Fasting protects against proteostasis defects induced by hypoxia

Abstract

When blood flow to various parts of the body becomes restricted, those tissues suffer from a lack of oxygen, a condition called hypoxia. Hypoxia can impair essential physiological processes and cause cellular damage and death, such as is observed as a result of stroke and cardiovascular disease. We have found that specific concentrations of hypoxia cause a disruption of protein homeostasis in C. elegans. However, the genetic signaling pathways involved in hypoxia-induced proteostasis defects remain poorly defined. Furthermore, although animals must respond appropriately to hypoxia in order to survive, a lack of oxygen may not be the only environmental stress with which an animal needs to contend. Yet the ways in which organisms integrate responses to the presence of multiple environmental stresses is also not well understood. In my dissertation research, I utilized the nematode C. elegans to study the response to hypoxia in conjunction with nutrient deprivation. I show that nutritional cues regulate the effect of hypoxia on proteostasis and that both the insulin/IGF-1 signaling (IIS) pathway and AMP-activated protein kinase (AMPK) play roles in mediating the effects of hypoxia and nutrient deprivation on protein aggregation. Animals that are fasted prior to hypoxic exposure develop dramatically fewer protein aggregates compared to their fed counterparts. I discovered that IIS is required for fasting protection, as animals with mutations in daf-2, the C. elegans insulin/IGF-1-receptor, display wild-type levels of hypoxia-induced protein aggregation upon exposure to hypoxia when fed, but are not protected by fasting.
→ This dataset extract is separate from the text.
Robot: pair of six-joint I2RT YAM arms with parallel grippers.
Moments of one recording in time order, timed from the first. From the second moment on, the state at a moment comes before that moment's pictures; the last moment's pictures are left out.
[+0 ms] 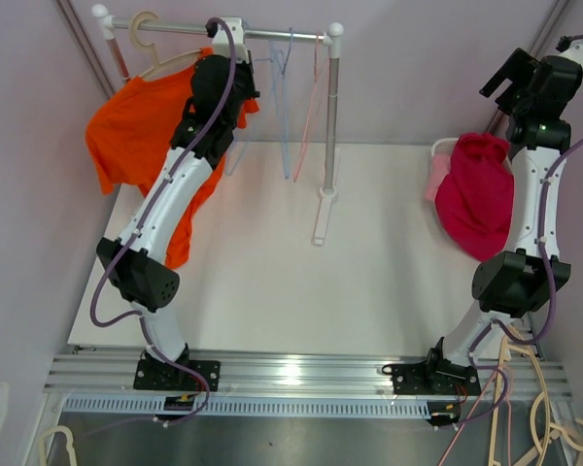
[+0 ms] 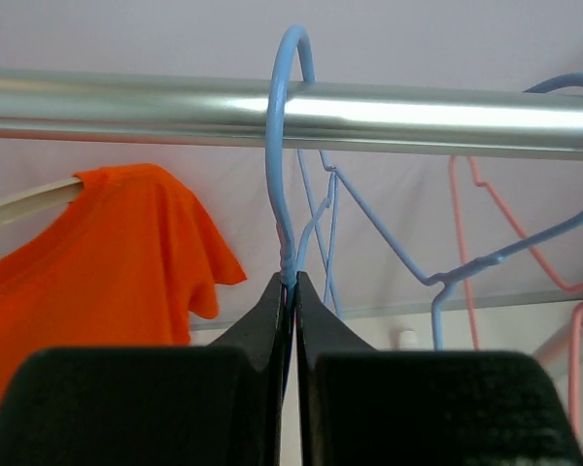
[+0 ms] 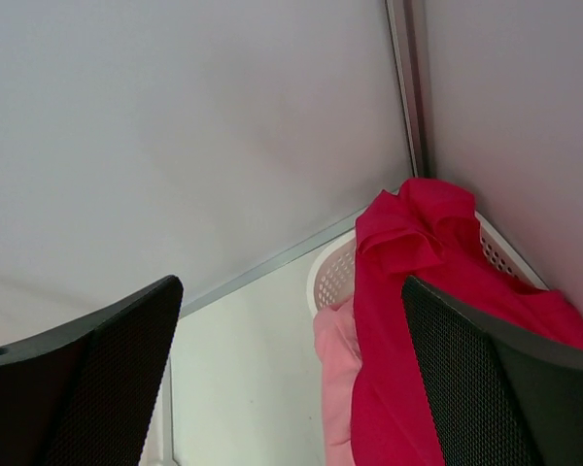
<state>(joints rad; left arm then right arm) -0.42 1.83 2.08 -0.19 -0.26 -0.05 -0.24 1.80 2.10 -0.50 0.08 0.36</state>
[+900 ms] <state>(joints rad) -0.49 1.93 2.16 -0.16 -0.37 0.06 -0.24 1.74 2.04 -0.48 0.02 0.36</state>
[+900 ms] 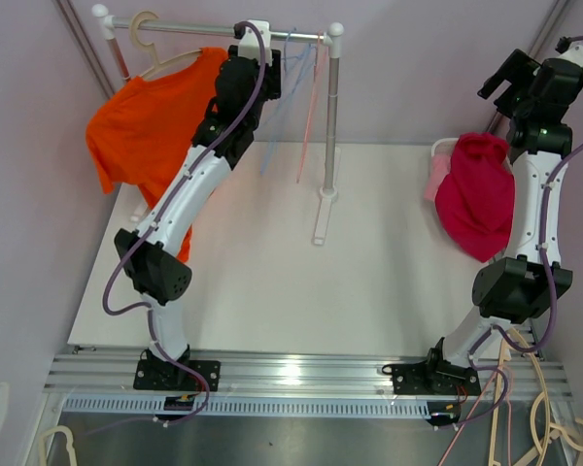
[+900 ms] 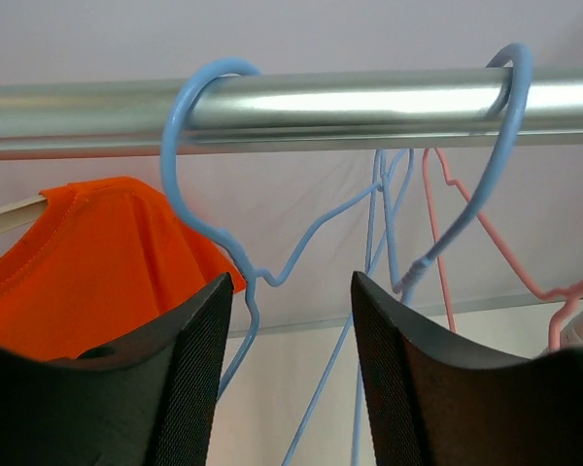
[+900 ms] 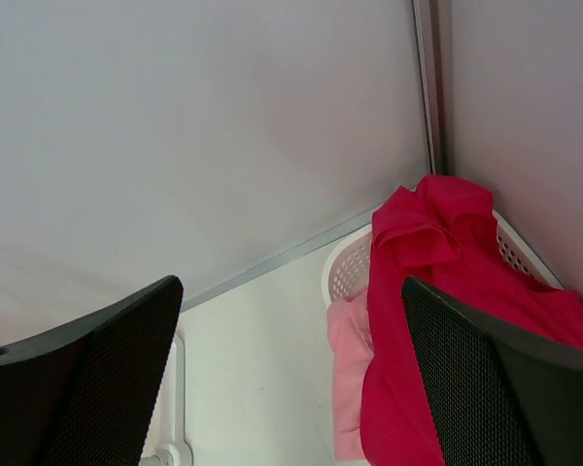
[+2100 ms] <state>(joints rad) 0.02 1.42 1.76 -0.14 0.12 -0.09 -0.16 1.66 1.92 -0.49 -0.04 0.37</state>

However, this requirement for IIS is independent of the downstream transcription factor DAF-16/FOXO. Furthermore, I found a role for AMPK in regulating the response to hypoxia that depends on the nutritional status of the animal. In fed conditions AMPK promotes protein aggregation, but without food AMPK is required for fasting-induced protection against aggregation. Taken together, my results outline a non-canonical role for the IIS pathway in coordinating the effects of both hypoxia and nutritional state on proteostasis, and also underscore AMPK’s role in modulating cellular pathways that maintain proteostasis in response to a complex interaction of environmental cues.